◆ WORK TO BE COMPLETED
All of the records should be given again exactly as they appear.

◆ INPUT MATERIAL
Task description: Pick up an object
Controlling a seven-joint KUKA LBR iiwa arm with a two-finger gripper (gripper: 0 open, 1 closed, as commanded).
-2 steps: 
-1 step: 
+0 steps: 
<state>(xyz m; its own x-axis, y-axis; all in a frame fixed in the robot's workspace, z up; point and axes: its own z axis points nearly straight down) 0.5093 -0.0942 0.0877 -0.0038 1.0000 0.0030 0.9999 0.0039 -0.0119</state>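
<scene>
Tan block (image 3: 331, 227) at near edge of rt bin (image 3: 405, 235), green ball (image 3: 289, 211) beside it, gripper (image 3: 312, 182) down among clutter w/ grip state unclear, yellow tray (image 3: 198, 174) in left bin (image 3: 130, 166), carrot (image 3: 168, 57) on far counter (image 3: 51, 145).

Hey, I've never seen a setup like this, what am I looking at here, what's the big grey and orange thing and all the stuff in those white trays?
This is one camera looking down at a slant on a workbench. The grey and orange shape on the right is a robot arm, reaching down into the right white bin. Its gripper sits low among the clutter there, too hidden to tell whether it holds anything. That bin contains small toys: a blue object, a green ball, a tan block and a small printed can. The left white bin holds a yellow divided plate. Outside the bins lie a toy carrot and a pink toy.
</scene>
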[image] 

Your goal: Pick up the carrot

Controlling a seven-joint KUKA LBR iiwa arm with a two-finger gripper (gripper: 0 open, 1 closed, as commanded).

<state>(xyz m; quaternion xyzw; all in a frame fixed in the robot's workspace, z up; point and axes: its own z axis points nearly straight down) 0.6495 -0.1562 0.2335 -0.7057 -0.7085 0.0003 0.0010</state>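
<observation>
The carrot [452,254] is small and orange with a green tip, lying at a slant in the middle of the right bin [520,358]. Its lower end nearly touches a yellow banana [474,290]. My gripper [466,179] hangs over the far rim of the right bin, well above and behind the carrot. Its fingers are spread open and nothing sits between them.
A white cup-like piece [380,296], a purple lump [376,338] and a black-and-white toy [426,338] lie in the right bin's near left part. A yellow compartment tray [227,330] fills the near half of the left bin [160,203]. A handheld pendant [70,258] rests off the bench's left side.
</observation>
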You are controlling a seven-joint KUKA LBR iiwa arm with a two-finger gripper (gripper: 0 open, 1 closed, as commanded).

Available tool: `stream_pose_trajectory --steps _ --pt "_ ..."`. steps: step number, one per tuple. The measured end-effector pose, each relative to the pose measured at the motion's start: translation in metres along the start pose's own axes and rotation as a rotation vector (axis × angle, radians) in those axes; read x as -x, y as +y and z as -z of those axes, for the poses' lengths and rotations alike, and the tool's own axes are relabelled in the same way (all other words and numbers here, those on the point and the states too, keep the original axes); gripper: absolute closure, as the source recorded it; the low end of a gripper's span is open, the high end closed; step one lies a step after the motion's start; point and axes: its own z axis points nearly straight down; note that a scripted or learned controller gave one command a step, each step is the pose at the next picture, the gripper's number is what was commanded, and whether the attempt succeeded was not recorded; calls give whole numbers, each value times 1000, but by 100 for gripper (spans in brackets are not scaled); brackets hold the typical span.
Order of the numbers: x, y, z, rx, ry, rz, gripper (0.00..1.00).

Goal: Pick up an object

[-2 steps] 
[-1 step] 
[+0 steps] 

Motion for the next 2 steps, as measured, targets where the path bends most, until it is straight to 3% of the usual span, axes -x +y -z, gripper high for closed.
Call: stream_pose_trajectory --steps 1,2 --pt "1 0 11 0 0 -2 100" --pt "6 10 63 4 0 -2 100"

◆ ANSWER FOR THE TASK
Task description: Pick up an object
Controlling a seven-joint KUKA LBR iiwa arm with a two-finger gripper (gripper: 0 open, 1 closed, as commanded).
-2 steps: 
-1 step: 
+0 steps: 
<state>(xyz m; its own x-axis, y-axis; all in a frame fixed in the robot's workspace, z up; point and axes: its own z axis points nearly straight down) 0.5093 -0.0942 0.0877 -0.0038 1.0000 0.0030 0.9999 0.0039 -0.0119</state>
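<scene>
Tan block (image 3: 331, 227) at near edge of rt bin (image 3: 405, 235), green ball (image 3: 289, 211) beside it, gripper (image 3: 312, 182) down among clutter w/ grip state unclear, yellow tray (image 3: 198, 174) in left bin (image 3: 130, 166), carrot (image 3: 168, 57) on far counter (image 3: 51, 145).

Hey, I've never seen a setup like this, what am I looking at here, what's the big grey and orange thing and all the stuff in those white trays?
This is one camera looking down at a slant on a workbench. The grey and orange shape on the right is a robot arm, reaching down into the right white bin. Its gripper sits low among the clutter there, too hidden to tell whether it holds anything. That bin contains small toys: a blue object, a green ball, a tan block and a small printed can. The left white bin holds a yellow divided plate. Outside the bins lie a toy carrot and a pink toy.
</scene>
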[image] 

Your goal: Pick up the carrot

Controlling a seven-joint KUKA LBR iiwa arm with a two-finger gripper (gripper: 0 open, 1 closed, as commanded).

<state>(xyz m; quaternion xyzw; all in a frame fixed in the robot's workspace, z up; point and axes: its own z axis points nearly straight down) 0.6495 -0.1562 0.2335 -0.7057 -0.7085 0.0003 0.0010</state>
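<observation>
The carrot [452,254] is small and orange with a green tip, lying at a slant in the middle of the right bin [520,358]. Its lower end nearly touches a yellow banana [474,290]. My gripper [466,179] hangs over the far rim of the right bin, well above and behind the carrot. Its fingers are spread open and nothing sits between them.
A white cup-like piece [380,296], a purple lump [376,338] and a black-and-white toy [426,338] lie in the right bin's near left part. A yellow compartment tray [227,330] fills the near half of the left bin [160,203]. A handheld pendant [70,258] rests off the bench's left side.
</observation>
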You are controlling a seven-joint KUKA LBR iiwa arm with a two-finger gripper (gripper: 0 open, 1 closed, as commanded).

Available tool: `stream_pose_trajectory --steps _ --pt "_ ..."`. steps: step number, one per tuple. The measured end-effector pose, each relative to the pose measured at the motion's start: translation in metres along the start pose's own axes and rotation as a rotation vector (axis × angle, radians) in those axes; read x as -x, y as +y and z as -z of those axes, for the poses' lengths and rotations alike, and the tool's own axes are relabelled in the same way (all other words and numbers here, those on the point and the states too, keep the original axes); gripper: absolute closure, as the source recorded it; the low end of a gripper's span is open, the high end closed; step one lies a step after the motion's start; point and axes: its own z axis points nearly straight down; note that a scripted or learned controller gave one command a step, each step is the pose at the next picture, the gripper's number is what was commanded, and whether the attempt succeeded was not recorded; calls give whole numbers, each value times 1000, but by 100 for gripper (spans in brackets are not scaled); brackets hold the typical span.
Order of the numbers: x, y, z, rx, ry, rz, gripper (0.00..1.00).

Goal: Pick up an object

[-2 steps] 
[-1 step] 
[+0 steps] 

Motion for the next 2 steps, as measured, targets where the path bends most, until it is straight to 3% of the usual span, axes -x +y -z, gripper high for closed.
Call: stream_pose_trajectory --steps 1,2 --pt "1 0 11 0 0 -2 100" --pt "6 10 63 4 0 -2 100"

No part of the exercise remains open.